**What the exercise asks**
Every line of the entries below that carries the string "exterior" should be copied.

(Records excerpted from a collection)
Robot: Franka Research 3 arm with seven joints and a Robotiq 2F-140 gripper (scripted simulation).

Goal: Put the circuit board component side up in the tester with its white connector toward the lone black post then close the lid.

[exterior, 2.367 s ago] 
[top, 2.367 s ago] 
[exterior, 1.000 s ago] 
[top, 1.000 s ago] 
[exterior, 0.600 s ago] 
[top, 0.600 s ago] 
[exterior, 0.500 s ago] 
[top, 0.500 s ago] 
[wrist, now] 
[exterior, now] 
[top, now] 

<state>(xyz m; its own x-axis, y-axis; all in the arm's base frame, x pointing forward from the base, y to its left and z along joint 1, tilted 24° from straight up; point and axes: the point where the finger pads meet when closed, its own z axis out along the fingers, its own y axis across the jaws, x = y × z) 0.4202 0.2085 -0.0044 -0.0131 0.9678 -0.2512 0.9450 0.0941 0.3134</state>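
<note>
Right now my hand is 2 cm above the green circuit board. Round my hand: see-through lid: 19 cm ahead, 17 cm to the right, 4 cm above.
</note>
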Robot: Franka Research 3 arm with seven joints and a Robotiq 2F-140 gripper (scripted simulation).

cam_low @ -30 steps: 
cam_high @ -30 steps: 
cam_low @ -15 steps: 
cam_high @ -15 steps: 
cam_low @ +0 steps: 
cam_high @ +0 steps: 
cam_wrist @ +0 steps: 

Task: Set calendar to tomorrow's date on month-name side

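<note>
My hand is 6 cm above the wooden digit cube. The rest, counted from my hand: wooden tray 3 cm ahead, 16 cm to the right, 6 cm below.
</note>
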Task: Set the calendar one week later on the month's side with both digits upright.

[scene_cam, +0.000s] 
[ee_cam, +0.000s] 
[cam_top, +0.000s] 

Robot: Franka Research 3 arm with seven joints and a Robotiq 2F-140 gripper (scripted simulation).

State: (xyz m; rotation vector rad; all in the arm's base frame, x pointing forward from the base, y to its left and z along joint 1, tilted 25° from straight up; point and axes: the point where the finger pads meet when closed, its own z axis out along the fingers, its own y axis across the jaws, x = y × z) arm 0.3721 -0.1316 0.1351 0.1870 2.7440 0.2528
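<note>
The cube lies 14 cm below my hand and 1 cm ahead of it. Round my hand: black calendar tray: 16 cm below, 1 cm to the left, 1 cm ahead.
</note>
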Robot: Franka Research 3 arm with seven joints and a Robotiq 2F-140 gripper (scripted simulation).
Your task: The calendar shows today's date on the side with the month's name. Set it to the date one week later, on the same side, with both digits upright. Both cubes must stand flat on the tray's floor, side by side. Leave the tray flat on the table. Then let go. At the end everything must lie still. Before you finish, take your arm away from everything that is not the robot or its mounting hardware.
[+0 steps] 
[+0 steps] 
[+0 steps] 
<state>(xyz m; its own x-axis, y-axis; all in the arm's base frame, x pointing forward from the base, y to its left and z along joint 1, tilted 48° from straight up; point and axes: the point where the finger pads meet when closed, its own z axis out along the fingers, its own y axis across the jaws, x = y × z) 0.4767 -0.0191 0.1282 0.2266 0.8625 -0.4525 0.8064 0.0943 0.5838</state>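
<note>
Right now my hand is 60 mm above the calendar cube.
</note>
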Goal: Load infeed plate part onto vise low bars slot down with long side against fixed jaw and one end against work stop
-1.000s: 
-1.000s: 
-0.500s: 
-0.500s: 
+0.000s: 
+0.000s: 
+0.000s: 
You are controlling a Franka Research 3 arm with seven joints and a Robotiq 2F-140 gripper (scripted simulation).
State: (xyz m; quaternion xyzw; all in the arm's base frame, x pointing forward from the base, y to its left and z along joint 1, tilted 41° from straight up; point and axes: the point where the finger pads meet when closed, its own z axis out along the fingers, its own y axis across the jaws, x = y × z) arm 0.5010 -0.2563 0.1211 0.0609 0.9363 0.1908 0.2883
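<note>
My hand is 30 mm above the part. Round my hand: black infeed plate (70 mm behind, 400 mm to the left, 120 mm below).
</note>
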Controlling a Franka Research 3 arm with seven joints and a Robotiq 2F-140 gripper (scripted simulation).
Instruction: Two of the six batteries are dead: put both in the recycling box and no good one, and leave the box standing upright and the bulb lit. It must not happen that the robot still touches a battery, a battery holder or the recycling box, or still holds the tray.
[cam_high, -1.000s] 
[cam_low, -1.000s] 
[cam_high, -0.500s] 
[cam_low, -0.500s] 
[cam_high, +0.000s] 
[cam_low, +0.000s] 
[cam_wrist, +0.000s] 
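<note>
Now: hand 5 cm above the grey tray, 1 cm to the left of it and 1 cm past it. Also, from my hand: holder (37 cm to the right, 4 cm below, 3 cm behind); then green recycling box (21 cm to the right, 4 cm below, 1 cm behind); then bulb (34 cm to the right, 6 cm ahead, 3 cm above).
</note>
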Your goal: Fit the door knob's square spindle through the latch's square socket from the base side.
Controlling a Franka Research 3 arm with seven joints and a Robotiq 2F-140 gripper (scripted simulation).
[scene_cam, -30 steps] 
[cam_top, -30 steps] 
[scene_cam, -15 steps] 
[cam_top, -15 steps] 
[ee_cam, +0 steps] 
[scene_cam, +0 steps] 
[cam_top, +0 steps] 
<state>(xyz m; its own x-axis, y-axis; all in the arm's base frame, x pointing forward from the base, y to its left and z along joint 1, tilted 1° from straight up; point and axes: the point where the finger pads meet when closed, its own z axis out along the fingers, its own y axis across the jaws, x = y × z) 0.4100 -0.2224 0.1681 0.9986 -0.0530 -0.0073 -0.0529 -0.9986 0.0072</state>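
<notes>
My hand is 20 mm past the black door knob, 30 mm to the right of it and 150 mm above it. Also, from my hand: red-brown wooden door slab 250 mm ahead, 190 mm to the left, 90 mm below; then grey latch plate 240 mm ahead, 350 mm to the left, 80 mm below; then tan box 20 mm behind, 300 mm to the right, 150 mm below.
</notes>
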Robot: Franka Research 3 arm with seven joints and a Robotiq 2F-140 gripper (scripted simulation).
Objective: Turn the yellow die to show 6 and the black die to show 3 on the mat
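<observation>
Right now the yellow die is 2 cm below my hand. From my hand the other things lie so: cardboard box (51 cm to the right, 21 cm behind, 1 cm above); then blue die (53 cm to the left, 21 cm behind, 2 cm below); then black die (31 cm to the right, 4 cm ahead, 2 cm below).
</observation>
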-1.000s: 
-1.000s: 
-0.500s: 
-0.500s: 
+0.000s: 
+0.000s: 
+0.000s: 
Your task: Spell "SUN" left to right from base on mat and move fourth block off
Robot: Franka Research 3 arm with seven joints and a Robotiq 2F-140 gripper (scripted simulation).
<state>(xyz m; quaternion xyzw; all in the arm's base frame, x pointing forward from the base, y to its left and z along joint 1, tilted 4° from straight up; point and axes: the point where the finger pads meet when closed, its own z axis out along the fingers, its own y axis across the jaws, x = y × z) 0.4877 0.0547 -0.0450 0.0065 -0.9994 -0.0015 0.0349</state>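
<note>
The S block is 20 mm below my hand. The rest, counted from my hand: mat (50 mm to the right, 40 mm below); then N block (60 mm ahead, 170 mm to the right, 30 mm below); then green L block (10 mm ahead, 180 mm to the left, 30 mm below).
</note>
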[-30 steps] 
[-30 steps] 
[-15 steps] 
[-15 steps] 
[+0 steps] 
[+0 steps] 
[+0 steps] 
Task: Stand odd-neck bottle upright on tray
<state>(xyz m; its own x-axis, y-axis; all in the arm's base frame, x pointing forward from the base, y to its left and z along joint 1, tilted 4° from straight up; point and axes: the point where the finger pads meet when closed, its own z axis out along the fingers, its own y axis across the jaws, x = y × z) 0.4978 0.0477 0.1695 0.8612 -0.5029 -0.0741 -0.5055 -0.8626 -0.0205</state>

**The completed task**
[exterior, 2.367 s ago] 
[exterior, 1.000 s ago] 
[exterior, 0.600 s ago] 
[exterior, 0.500 s ago] 
[exterior, now] 

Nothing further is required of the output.